Napastnicy byli ubrani w fabryczne kombinezony oraz mieli identyfikatory. Byli także uzbrojeni, ale bez użycia siły opanowali w poniedziałek nad ranem czasu lokalnego, sektor dystrybucji, terroryzując strażników i pracowników. By żaden z nich nie mógł wezwać policji, polecili im wyjąć baterie z telefonów komórkowych.
Złodzieje, których było 20, spokojnie załadowali na siedem ciężarówek 40 tysięcy sztuk sprzętu elektronicznego, głównie najdroższych notebooków, tabletów i smartfonów, o łącznej wartości 27 mln euro i, po ponad trzech godzinach od rozpoczęcia napadu, odjechali.

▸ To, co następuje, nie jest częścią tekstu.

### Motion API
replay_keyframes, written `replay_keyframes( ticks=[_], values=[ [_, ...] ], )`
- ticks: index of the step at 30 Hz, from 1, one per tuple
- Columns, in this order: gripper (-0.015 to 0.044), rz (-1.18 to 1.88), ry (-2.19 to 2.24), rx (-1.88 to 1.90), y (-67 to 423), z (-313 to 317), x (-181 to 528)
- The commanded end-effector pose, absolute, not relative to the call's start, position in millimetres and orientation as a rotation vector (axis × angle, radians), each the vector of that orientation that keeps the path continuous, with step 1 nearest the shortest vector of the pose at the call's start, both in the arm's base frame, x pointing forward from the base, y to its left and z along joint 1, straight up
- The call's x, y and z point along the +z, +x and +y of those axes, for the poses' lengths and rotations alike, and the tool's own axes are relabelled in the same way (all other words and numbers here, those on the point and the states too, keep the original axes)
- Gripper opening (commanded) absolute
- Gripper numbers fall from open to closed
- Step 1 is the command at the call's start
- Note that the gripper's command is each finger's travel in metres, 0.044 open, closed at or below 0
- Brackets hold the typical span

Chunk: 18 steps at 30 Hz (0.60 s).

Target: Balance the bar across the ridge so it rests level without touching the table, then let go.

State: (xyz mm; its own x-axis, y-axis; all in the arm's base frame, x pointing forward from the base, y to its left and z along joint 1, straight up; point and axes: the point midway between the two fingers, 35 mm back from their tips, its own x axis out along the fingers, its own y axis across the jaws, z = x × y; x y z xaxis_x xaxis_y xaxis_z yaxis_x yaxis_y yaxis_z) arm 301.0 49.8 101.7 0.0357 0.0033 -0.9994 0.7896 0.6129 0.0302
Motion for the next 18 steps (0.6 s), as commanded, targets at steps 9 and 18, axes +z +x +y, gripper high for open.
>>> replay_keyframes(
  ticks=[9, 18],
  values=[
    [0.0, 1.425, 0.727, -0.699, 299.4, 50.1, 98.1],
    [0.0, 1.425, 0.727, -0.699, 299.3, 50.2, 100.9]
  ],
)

"Dochodzenie jest w toku. Gromadzimy materiał dowodowy" - powiedział rzecznik miejscowej policji. Analizowane są m.in. nagrania z zakładowego monitoringu. Według policji, kradzież była "bardzo profesjonalnie" przygotowana i przeprowadzona. Śledczy sugerują, że łatwość z jaką rabusie dokonali napadu wskazuję na to, że "współpracowali z kimś z fabryki".
Samsung oświadczył, że jest "bardzo zaniepokojony incydentem". Poinformował, że podczas napadu rabunkowego na fabrykę z Campinas nikt z załogi nie został ranny. Południowokoreański koncern zadeklarował gotowość do pełnej współpracy z policją.